Take the line with "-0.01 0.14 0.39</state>" and every line after it in the data. Transcribe them exactly, through the last.

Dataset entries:
= Beginning of Section =

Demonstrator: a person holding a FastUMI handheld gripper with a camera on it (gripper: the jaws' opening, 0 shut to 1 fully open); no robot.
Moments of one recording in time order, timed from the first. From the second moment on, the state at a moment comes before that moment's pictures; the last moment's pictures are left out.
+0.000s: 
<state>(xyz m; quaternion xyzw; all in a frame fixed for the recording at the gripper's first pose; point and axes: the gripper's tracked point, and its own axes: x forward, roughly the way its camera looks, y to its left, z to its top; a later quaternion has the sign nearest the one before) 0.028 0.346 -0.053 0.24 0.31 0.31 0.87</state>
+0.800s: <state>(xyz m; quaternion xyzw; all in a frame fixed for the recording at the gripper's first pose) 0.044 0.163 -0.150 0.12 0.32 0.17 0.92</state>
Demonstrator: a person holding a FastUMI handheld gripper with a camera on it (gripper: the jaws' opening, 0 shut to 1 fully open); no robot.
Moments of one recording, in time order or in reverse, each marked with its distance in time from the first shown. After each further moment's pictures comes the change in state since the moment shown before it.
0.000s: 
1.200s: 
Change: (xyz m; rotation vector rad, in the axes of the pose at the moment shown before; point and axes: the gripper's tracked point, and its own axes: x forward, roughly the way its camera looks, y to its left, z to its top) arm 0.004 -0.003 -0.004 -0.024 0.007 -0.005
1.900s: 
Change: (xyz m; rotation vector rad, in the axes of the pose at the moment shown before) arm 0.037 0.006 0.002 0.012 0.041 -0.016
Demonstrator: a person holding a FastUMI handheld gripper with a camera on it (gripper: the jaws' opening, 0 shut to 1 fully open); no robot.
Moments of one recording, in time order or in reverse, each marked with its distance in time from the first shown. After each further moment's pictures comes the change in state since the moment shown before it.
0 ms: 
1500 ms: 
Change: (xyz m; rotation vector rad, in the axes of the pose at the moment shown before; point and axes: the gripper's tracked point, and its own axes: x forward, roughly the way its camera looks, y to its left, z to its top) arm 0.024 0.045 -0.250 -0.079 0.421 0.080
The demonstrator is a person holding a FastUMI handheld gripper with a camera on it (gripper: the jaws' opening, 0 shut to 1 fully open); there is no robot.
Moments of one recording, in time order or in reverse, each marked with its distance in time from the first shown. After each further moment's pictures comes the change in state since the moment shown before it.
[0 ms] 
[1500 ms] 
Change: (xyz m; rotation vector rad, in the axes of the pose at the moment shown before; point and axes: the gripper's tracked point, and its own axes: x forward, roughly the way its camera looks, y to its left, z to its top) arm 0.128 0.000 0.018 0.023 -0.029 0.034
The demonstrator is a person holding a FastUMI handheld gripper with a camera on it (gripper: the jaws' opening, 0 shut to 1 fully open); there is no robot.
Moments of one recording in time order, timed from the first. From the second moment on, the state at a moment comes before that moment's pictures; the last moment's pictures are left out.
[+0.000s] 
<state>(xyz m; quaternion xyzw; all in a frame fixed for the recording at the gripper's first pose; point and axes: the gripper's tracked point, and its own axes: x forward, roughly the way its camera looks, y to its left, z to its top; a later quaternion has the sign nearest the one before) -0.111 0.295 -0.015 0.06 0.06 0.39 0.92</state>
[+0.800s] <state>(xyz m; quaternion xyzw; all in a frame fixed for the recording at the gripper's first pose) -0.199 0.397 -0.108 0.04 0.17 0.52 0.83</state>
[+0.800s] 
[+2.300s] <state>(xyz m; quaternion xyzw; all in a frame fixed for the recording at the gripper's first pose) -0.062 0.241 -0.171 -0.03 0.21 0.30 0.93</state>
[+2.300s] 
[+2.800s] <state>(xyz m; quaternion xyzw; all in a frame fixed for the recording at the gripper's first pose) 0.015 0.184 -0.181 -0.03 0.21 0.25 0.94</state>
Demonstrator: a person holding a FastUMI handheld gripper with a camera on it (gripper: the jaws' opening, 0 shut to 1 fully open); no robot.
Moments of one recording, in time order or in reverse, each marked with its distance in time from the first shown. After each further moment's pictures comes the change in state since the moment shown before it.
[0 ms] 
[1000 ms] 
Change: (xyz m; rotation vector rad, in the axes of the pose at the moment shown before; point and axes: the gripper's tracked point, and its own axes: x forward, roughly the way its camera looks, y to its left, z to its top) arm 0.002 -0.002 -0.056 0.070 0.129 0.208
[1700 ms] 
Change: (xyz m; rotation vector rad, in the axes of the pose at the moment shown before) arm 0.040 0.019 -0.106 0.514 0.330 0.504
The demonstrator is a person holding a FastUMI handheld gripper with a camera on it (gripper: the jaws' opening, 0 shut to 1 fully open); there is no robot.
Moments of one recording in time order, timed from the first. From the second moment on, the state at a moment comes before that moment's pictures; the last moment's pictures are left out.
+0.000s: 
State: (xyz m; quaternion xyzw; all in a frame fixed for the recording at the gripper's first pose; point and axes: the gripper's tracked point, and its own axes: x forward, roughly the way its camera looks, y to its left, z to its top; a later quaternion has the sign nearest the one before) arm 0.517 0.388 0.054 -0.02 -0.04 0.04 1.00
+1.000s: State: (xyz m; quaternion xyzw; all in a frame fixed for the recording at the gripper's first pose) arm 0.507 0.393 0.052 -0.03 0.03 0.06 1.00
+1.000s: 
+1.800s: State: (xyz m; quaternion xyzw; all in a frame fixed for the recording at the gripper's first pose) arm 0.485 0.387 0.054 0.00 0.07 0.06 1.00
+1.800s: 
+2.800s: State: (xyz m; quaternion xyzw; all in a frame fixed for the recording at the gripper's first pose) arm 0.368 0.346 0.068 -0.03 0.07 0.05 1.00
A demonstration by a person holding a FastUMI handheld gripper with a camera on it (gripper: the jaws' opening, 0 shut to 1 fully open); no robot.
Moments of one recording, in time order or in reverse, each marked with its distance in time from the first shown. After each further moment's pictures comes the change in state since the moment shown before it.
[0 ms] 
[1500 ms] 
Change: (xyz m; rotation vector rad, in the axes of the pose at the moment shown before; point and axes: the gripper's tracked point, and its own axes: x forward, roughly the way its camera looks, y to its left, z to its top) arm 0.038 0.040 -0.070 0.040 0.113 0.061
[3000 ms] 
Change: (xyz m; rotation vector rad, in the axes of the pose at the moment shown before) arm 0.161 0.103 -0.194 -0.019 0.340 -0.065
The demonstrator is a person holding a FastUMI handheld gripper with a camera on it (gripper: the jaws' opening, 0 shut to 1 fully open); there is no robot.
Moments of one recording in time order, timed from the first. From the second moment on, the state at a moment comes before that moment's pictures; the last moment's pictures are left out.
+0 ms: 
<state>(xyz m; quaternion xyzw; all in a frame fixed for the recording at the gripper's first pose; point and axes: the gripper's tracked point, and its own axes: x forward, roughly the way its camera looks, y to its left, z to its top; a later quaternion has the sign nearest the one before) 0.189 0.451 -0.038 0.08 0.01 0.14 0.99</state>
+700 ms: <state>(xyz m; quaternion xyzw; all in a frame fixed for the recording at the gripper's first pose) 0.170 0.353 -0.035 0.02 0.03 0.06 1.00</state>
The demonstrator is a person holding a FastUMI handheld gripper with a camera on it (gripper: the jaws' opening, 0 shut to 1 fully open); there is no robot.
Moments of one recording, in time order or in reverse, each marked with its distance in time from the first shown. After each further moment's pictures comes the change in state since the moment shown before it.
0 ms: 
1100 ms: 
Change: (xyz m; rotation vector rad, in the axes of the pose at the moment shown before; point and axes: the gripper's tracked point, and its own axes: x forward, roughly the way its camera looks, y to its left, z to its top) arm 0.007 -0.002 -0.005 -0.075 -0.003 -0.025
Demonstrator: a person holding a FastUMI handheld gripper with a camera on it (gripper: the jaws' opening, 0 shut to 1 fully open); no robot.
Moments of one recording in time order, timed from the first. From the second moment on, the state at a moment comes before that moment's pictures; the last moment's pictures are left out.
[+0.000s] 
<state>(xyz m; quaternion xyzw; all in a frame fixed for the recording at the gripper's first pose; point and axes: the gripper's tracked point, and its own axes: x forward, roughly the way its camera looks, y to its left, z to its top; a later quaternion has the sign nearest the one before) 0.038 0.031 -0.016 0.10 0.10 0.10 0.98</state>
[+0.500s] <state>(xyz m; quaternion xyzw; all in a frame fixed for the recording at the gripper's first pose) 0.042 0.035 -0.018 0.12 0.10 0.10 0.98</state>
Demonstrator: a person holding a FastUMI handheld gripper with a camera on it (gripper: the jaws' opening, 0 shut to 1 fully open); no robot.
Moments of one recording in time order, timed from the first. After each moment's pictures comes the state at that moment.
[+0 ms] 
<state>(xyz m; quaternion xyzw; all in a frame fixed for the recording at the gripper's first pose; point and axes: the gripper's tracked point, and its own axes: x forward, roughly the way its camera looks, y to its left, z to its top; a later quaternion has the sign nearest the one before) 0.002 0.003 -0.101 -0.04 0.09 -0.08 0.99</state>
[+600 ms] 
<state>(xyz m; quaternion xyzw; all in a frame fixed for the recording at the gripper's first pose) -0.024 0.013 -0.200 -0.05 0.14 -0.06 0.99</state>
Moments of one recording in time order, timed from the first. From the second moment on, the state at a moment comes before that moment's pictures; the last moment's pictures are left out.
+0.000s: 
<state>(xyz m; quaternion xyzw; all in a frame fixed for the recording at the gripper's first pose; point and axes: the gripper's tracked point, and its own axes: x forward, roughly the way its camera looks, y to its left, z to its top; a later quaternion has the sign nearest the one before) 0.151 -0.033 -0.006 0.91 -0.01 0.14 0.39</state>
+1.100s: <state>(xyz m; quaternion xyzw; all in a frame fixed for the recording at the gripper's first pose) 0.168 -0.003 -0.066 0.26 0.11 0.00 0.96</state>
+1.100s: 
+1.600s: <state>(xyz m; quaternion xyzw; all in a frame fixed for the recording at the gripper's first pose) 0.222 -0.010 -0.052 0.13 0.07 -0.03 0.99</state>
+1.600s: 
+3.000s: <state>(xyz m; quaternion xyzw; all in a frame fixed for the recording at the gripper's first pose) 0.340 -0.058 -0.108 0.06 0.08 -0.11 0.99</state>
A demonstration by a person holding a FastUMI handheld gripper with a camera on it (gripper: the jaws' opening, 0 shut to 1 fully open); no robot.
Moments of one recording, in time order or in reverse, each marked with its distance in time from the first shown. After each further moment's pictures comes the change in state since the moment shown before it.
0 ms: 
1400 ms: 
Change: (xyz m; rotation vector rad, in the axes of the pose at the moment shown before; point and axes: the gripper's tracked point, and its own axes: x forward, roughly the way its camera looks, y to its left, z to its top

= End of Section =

• _Reply_:
<state>(xyz m; quaternion xyzw; all in a frame fixed for the recording at the gripper's first pose; point and axes: the gripper's tracked point, and its own axes: x forward, roughly the way its camera looks, y to its left, z to its top; a later quaternion has the sign nearest the one before) 0.151 -0.033 -0.006 0.91 -0.01 0.14 0.39</state>
+1.100s: <state>(xyz m; quaternion xyzw; all in a frame fixed for the recording at the gripper's first pose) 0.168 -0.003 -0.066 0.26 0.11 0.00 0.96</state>
+1.100s: 
+1.600s: <state>(xyz m; quaternion xyzw; all in a frame fixed for the recording at the gripper's first pose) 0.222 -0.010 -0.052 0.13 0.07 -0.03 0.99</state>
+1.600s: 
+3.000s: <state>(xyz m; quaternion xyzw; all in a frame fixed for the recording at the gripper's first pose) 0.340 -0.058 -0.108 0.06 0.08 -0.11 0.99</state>
A demonstration by a person holding a FastUMI handheld gripper with a camera on it (gripper: the jaws' opening, 0 shut to 1 fully open); no robot.
Moments of one recording, in time order or in reverse, each marked with its distance in time from the first shown. After each further moment's pictures comes the change in state since the moment shown before it.
0 ms: 
1400 ms: 
Change: (xyz m; rotation vector rad, in the axes of the pose at the moment shown before; point and axes: the gripper's tracked point, and its own axes: x forward, roughly the way its camera looks, y to its left, z to its top

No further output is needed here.